### PROBLEM REQUIREMENTS:
Transcribe the records that follow, preserving every word.

---+---

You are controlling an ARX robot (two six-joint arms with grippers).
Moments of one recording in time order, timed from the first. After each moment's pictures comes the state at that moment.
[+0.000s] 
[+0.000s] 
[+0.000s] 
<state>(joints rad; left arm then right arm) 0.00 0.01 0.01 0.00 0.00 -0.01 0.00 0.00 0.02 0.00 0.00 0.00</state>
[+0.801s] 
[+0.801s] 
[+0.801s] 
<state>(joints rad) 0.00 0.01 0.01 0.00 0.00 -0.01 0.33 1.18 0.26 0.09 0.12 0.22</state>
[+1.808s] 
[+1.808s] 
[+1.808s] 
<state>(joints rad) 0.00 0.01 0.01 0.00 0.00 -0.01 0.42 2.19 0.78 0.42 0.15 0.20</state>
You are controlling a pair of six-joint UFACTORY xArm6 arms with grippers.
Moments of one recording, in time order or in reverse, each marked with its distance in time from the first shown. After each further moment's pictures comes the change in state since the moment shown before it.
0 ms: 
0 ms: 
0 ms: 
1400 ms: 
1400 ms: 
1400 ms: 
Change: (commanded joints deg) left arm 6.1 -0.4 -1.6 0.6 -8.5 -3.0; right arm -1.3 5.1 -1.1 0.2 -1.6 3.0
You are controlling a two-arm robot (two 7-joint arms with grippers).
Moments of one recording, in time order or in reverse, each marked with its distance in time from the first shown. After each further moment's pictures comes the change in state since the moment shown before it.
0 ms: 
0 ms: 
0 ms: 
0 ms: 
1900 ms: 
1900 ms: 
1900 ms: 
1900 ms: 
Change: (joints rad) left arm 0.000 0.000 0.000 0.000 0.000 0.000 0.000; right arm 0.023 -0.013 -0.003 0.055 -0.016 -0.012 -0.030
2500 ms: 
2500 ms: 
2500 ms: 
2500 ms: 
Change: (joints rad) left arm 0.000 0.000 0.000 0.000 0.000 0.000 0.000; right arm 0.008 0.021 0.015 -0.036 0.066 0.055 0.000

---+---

### RESPONSE FOR THIS EXERCISE:
You are controlling an ARX robot (two six-joint arms with grippers).
Moments of one recording in time order, timed from the first. After each moment's pictures comes the state at that moment.
[+0.000s] 
[+0.000s] 
[+0.000s] 
<state>(joints rad; left arm then right arm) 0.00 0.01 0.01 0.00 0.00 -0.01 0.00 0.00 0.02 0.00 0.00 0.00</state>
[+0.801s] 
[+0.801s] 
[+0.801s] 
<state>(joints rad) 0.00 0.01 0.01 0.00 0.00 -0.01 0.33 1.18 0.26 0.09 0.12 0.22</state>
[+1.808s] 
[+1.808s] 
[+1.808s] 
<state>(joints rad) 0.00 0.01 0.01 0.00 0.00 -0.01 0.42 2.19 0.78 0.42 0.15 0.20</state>
You are controlling a pair of six-joint UFACTORY xArm6 arms with grippers.
Moments of one recording, in time order or in reverse, each marked with its distance in time from the first shown. After each further moment's pictures comes the change in state since the moment shown before it.
0 ms: 
0 ms: 
0 ms: 
1400 ms: 
1400 ms: 
1400 ms: 
Change: (commanded joints deg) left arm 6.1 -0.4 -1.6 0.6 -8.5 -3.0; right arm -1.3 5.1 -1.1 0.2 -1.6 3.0
You are controlling a two-arm robot (two 7-joint arms with grippers).
Moments of one recording, in time order or in reverse, each marked with its distance in time from the first shown. After each further moment's pictures comes the change in state since the moment shown before it.
0 ms: 
0 ms: 
0 ms: 
0 ms: 
1900 ms: 
1900 ms: 
1900 ms: 
1900 ms: 
Change: (joints rad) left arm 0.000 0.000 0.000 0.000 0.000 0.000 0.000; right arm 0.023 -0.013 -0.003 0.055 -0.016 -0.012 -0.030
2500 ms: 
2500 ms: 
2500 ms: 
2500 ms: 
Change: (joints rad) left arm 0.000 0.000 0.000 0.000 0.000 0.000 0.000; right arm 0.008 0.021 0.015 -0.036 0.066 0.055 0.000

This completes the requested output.